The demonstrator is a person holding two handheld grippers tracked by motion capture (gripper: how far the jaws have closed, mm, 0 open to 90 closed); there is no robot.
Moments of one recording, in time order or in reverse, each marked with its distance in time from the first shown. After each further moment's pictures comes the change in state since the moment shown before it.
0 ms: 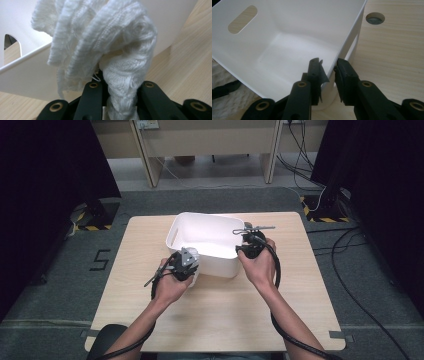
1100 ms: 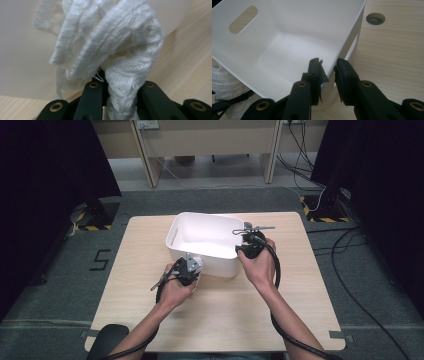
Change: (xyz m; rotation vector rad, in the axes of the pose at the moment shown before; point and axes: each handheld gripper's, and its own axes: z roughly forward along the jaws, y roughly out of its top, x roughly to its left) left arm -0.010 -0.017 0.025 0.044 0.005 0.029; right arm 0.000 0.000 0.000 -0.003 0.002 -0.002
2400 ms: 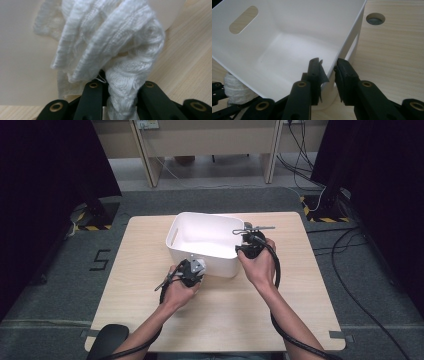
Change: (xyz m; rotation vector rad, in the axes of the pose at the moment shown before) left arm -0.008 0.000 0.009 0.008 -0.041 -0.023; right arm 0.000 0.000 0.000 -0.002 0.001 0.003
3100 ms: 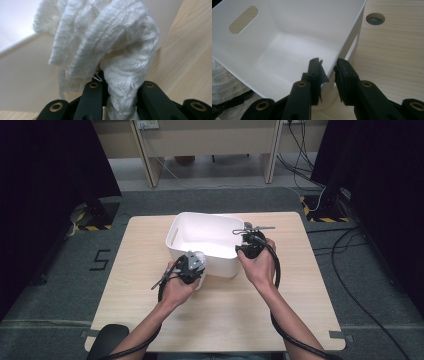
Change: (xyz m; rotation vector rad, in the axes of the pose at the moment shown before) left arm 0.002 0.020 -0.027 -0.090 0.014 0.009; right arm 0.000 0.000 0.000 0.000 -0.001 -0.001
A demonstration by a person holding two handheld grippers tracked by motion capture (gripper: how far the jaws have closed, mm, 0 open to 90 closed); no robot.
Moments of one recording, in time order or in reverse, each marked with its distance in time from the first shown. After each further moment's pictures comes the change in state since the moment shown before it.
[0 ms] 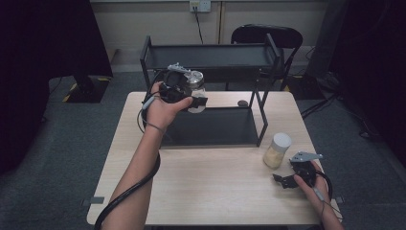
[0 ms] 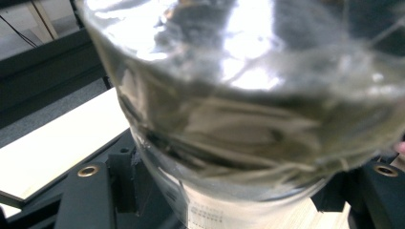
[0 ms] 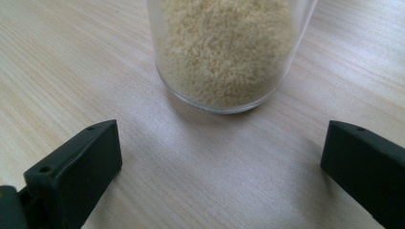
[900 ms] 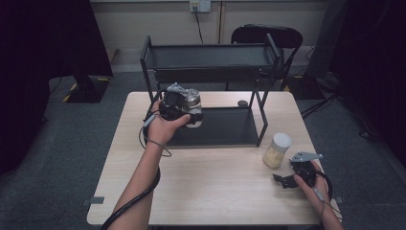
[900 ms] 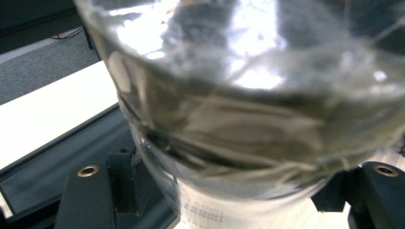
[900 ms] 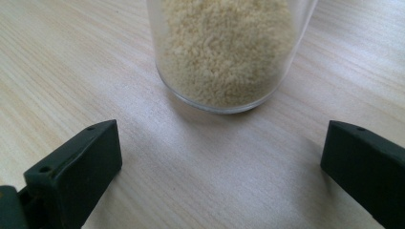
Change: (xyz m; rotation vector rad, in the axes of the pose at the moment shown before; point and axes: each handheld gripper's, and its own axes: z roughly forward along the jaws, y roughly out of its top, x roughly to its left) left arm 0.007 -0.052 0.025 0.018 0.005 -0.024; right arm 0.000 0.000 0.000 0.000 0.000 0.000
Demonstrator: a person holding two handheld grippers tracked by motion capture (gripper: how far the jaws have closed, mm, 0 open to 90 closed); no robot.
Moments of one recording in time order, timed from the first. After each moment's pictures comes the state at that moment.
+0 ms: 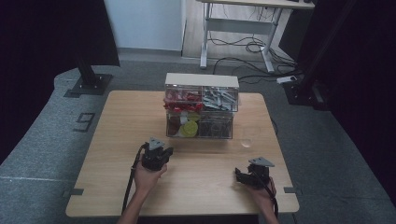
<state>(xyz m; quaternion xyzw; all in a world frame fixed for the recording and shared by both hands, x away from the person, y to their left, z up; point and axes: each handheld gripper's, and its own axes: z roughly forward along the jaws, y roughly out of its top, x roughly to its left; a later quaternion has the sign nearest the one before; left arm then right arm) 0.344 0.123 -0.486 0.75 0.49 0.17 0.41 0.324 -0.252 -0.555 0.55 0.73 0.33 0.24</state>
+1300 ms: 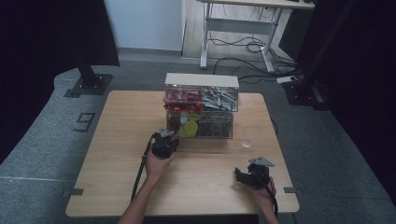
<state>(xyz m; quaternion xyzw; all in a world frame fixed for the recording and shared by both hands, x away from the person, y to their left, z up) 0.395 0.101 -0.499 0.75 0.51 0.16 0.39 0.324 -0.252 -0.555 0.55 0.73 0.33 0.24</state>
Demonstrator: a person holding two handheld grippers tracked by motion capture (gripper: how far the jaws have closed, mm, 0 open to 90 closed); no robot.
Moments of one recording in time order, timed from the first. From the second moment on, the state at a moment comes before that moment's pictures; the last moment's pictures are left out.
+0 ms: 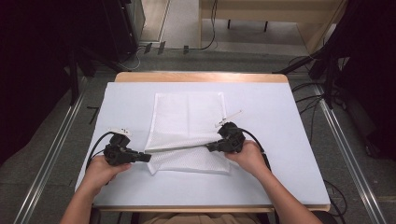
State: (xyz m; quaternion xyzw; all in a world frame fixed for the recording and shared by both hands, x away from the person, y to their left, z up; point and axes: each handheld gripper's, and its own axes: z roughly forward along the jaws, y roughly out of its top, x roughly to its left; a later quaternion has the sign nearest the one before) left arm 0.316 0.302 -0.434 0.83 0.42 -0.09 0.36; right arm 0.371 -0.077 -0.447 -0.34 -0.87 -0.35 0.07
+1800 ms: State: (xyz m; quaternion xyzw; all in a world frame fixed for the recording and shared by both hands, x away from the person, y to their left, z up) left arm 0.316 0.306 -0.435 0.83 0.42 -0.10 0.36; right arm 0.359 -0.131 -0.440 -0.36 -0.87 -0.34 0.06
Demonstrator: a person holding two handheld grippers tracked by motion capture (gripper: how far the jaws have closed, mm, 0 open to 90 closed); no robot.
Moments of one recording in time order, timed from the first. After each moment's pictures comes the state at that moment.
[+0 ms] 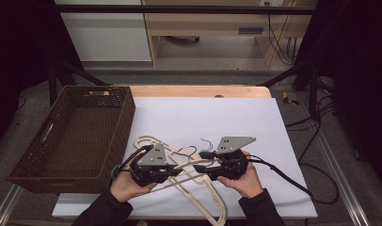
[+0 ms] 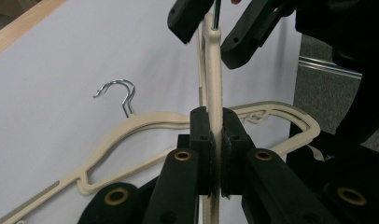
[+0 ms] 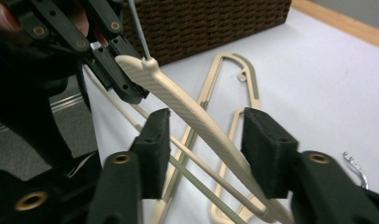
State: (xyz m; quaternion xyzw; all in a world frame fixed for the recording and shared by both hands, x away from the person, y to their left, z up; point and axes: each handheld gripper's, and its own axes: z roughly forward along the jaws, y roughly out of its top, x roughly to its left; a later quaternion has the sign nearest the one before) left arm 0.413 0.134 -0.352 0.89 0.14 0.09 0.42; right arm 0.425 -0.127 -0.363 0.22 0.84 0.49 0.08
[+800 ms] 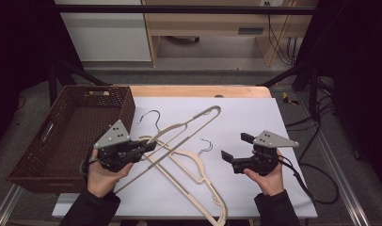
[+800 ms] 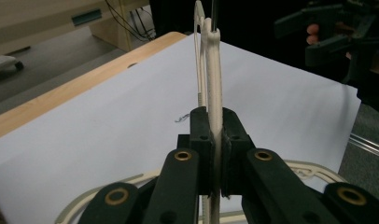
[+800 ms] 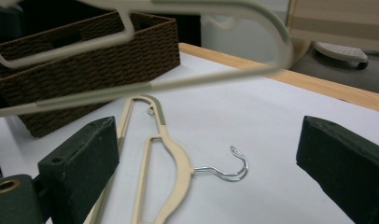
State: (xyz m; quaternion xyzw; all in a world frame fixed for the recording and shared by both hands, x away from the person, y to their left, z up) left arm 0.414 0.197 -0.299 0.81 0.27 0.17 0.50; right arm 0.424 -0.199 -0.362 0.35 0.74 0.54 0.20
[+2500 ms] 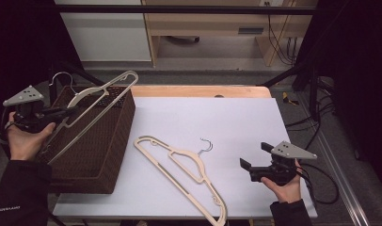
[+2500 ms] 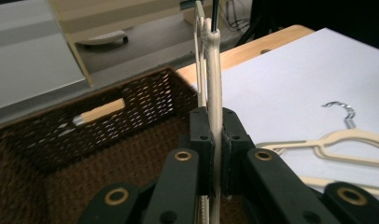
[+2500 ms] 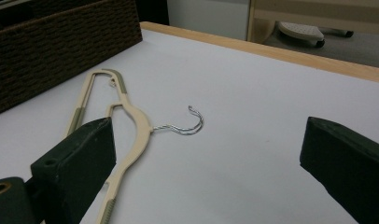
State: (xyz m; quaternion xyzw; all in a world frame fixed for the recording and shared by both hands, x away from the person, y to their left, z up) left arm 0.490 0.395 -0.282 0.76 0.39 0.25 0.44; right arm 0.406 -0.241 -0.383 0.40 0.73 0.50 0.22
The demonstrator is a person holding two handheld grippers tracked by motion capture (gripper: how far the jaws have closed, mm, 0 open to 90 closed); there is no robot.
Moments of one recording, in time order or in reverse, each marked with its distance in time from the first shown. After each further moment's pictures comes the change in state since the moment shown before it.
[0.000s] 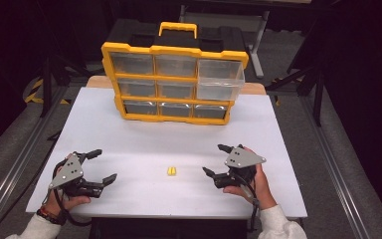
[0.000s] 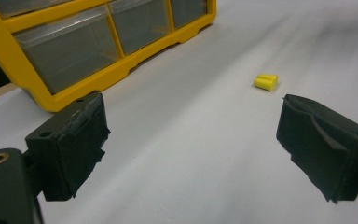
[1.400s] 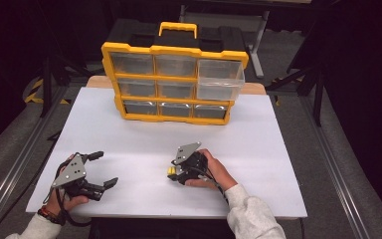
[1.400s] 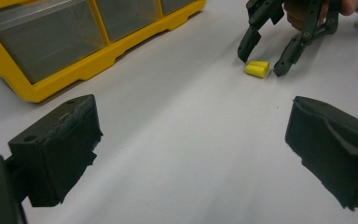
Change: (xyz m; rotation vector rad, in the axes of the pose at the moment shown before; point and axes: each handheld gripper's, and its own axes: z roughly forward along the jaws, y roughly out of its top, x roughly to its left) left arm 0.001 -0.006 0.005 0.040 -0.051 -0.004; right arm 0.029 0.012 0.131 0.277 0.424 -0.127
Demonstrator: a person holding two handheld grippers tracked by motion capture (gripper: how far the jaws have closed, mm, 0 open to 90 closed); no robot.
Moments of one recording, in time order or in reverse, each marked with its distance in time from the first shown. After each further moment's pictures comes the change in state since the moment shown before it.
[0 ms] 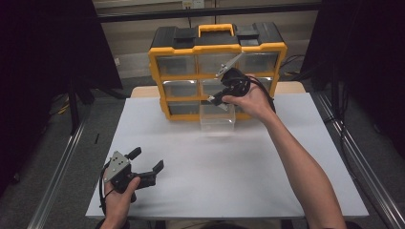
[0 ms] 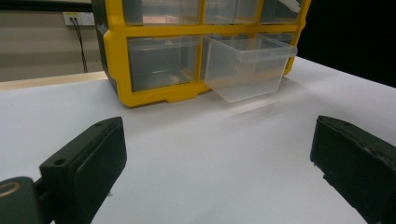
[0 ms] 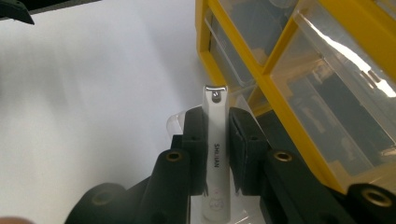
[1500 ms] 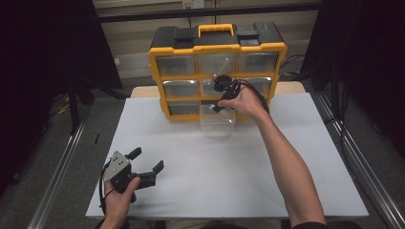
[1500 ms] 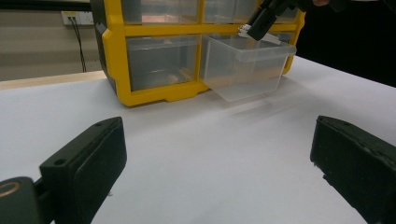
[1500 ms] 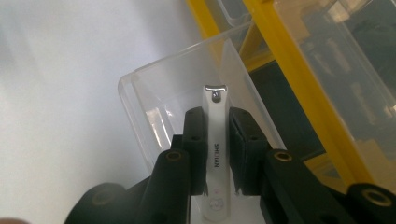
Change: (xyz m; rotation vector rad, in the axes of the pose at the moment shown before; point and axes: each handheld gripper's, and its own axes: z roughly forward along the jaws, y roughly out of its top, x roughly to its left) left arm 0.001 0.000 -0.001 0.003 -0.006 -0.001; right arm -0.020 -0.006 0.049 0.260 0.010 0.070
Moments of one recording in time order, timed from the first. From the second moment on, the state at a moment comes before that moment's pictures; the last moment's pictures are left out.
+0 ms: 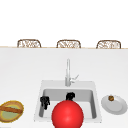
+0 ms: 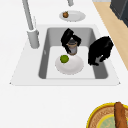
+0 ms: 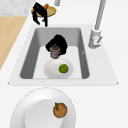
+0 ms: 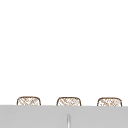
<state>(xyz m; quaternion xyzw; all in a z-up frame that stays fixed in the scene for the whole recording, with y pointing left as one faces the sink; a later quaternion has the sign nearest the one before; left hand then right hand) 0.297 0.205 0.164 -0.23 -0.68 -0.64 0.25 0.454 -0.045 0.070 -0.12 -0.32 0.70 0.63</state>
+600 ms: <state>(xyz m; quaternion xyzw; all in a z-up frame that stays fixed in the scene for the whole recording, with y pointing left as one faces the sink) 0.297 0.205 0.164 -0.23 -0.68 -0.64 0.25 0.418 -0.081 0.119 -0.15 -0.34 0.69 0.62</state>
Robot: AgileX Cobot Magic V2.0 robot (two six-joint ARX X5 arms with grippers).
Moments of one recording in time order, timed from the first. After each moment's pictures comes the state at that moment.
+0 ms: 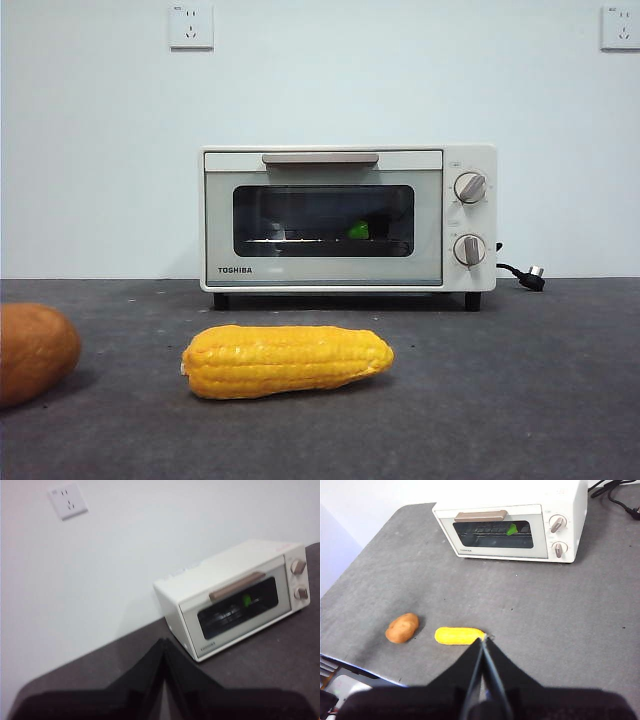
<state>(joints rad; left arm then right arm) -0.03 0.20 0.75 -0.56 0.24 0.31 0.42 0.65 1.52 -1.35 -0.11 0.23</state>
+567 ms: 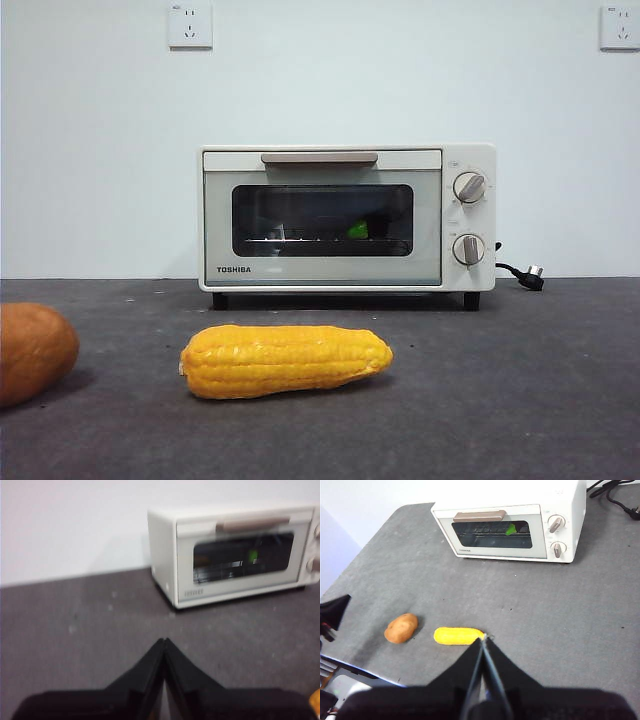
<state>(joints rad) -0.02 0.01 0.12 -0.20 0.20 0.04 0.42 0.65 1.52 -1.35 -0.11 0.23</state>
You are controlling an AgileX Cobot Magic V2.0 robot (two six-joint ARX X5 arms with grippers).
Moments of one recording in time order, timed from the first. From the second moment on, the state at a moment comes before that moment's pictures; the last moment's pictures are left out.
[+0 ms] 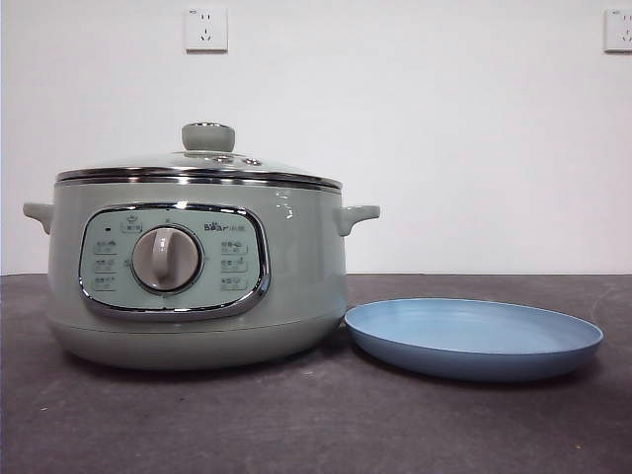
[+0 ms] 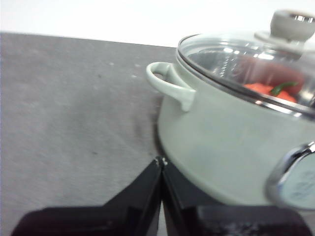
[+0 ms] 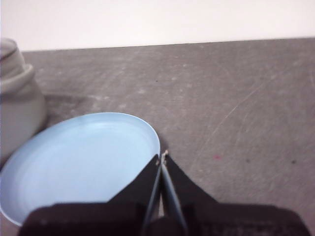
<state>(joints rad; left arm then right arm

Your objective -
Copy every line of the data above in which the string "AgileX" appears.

Task result -
Robot: AgileX Cobot Magic V2.0 robot (two six-joint ARX X5 arms with grippers).
You are controlling an AgileX Cobot Magic V2.0 robot (two six-joint ARX X5 arms with grippers).

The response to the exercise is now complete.